There isn't any statistical difference between action movie ratings over time, or at least there is very little likelihood that there is. Let's use bootstrap to verify the same thing.

In [34]:
from bstrap import bootstrap

In [38]:
old_stats, new_stats, p_value = bootstrap(np.mean, t.rating_old, t.rating_new, nbr_runs=1000)
old_stats, new_stats, p_value

({'avg_metric': 8.179429999999991,
  'metric_ci_lb': 8.160399999999992,
  'metric_ci_ub': 8.19881999999999},
 {'avg_metric': 8.184998399999996,
  'metric_ci_lb': 8.156799999999995,
  'metric_ci_ub': 8.215199999999998},
 0.806)

We can see that the statistical differences between the evaluations are still insignificant.
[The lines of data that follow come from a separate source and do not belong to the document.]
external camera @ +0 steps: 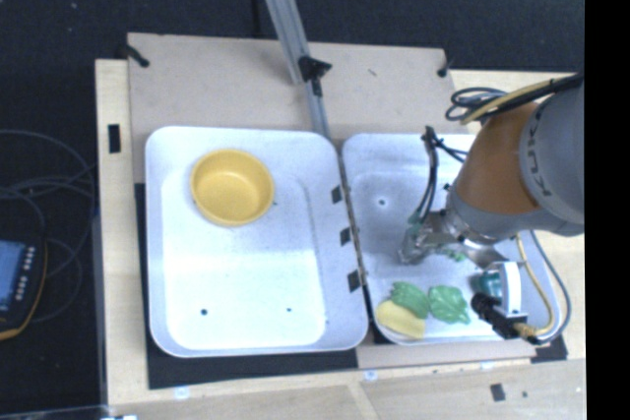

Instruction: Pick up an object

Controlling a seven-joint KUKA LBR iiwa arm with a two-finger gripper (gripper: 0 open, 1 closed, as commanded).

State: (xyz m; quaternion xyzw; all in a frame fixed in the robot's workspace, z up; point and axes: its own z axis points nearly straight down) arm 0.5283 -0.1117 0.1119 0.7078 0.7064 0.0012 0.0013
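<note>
A yellow bowl point(232, 187) sits upright in the left bin point(177, 261), toward its far left part. In the right bin point(379, 177), near its front edge, lie a yellow object point(398, 319), a green leafy object point(409, 297) touching it, and a second green object point(449, 304) just to the right. My gripper point(421, 246) hangs low over the middle of the right bin, a little behind the green objects. Nothing shows between its fingers.
A grey metal pole point(285, 15) slants down from the top to the gap between the bins. The arm's orange band point(497, 172) and cables cover the right bin's right half. A teal and white object point(495, 288) lies at the right bin's front right.
</note>
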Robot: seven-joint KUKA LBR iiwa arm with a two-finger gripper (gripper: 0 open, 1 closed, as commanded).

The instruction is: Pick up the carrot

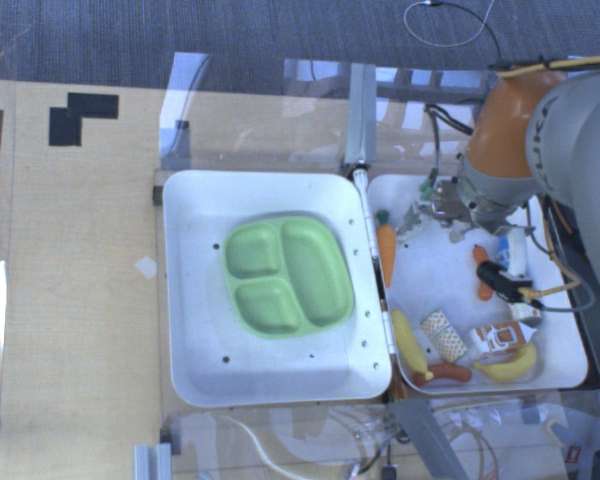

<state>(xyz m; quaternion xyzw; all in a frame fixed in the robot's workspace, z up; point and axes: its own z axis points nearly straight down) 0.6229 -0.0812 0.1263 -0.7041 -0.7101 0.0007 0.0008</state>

Let's examine the nations and the genres:

In [39]:
old_stats, new_stats, p_value = bootstrap(np.mean, t.loc[t.origin == 'США', 'rating_old'], t.loc[t.origin == 'США', 'rating_new'], nbr_runs=1000)
old_stats, new_stats, p_value

({'avg_metric': 8.177637272727278,
  'metric_ci_lb': 8.149090909090916,
  'metric_ci_ub': 8.206363636363644},
 {'avg_metric': 8.15514181818182,
  'metric_ci_lb': 8.111772727272728,
  'metric_ci_ub': 8.20181818181818},
 0.519)

In [40]:
old_stats, new_stats, p_value = bootstrap(np.mean, t.loc[t.origin == 'СССР', 'rating_old'], t.loc[t.origin == 'СССР', 'rating_new'], nbr_runs=1000)
old_stats, new_stats, p_value

({'avg_metric': 8.237703225806452,
  'metric_ci_lb': 8.183870967741935,
  'metric_ci_ub': 8.290483870967744},
 {'avg_metric': 8.378712903225807,
  'metric_ci_lb': 8.325806451612904,
  'metric_ci_ub': 8.43225806451613},
 0.003)

In [41]:
old_stats, new_stats, p_value = bootstrap(np.mean, t.loc[t.genre == 'фантастика/ боевик', 'rating_old'], 
                                          t.loc[t.genre == 'фантастика/ боевик', 'rating_new'], nbr_runs=1000)
old_stats, new_stats, p_value

({'avg_metric': 8.16688947368421,
  'metric_ci_lb': 8.110526315789471,
  'metric_ci_ub': 8.231578947368419},
 {'avg_metric': 8.06256842105263,
  'metric_ci_lb': 7.957894736842104,
  'metric_ci_ub': 8.173684210526313},
 0.142)

As we can see, the results are consistent with what we saw with Mann-Whitney U tests: only USSR ratings are different over time, USA and action movies are not statistically significantly different.